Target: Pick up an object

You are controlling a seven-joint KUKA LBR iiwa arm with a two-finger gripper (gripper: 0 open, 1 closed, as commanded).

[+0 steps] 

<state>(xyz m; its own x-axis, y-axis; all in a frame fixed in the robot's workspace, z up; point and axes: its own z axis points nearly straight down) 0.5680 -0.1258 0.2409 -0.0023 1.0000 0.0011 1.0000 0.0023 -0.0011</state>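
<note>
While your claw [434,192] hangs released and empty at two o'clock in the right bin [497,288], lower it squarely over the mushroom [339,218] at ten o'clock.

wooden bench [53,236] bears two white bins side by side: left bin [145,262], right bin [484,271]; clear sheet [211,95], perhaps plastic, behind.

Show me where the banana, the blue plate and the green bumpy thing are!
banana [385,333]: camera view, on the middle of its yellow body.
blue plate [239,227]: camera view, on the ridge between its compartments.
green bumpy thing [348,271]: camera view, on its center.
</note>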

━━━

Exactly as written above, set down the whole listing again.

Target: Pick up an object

You are controlling a seven-joint KUKA LBR iiwa arm with a two-finger gripper (gripper: 0 open, 1 closed, as commanded).

[+0 steps] 

<state>(xyz m; its own x-axis, y-axis; all in a frame fixed in the robot's workspace, z up; point and axes: its own z axis points nearly straight down) 0.5680 -0.1258 0.2409 -0.0023 1.0000 0.0011 1.0000 0.0023 -0.0011</state>
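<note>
While your claw [434,192] hangs released and empty at two o'clock in the right bin [497,288], lower it squarely over the mushroom [339,218] at ten o'clock.

wooden bench [53,236] bears two white bins side by side: left bin [145,262], right bin [484,271]; clear sheet [211,95], perhaps plastic, behind.

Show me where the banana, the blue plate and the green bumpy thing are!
banana [385,333]: camera view, on the middle of its yellow body.
blue plate [239,227]: camera view, on the ridge between its compartments.
green bumpy thing [348,271]: camera view, on its center.
</note>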

Nothing else belongs in this answer.